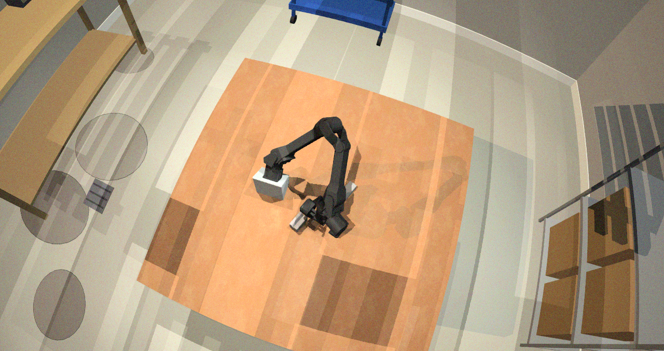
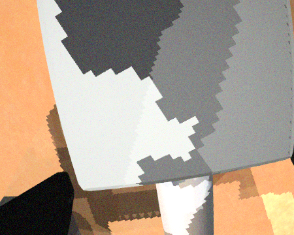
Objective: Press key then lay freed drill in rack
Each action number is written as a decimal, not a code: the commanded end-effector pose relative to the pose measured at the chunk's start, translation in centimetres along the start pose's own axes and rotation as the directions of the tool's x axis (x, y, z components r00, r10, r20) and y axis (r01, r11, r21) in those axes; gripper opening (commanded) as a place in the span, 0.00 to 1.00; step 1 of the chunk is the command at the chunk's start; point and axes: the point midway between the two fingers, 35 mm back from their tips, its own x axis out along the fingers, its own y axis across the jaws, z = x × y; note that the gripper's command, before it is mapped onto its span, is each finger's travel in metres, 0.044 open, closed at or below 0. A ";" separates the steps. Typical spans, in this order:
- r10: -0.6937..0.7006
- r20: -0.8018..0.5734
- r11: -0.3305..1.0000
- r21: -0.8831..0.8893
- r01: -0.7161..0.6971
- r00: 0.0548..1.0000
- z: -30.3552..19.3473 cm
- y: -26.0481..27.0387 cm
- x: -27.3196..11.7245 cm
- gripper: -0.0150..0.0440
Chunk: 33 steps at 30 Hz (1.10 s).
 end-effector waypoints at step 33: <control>0.005 0.007 1.000 0.008 -0.005 1.000 -0.9 0.1 0.0 0.25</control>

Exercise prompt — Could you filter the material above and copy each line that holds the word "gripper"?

Result for this task —
Each action number is written as a decimal, not a code: the commanded end-effector pose relative to the pose measured at the chunk's start, translation in centimetres along the start pose's own axes and rotation as the directions of the tool's x axis (x, y, z components r00, r10, r20) and y axis (r01, r11, r21) in those axes; gripper opening (commanded) as a place in the span, 0.00 to 1.00; step 1 of the chunk is the command at the chunk's start; point and axes: the point midway between the two fingers, 35 mm back from their tips, its own x axis out along the fingers, its own y axis across the jaws, z = x × y; note that the gripper's command, before it is mapped onto its span, is each finger's travel in metres, 0.044 open, closed at or below 0. A ";" separates the steps. Typical spans, in this order:
- gripper: -0.0150..0.0440

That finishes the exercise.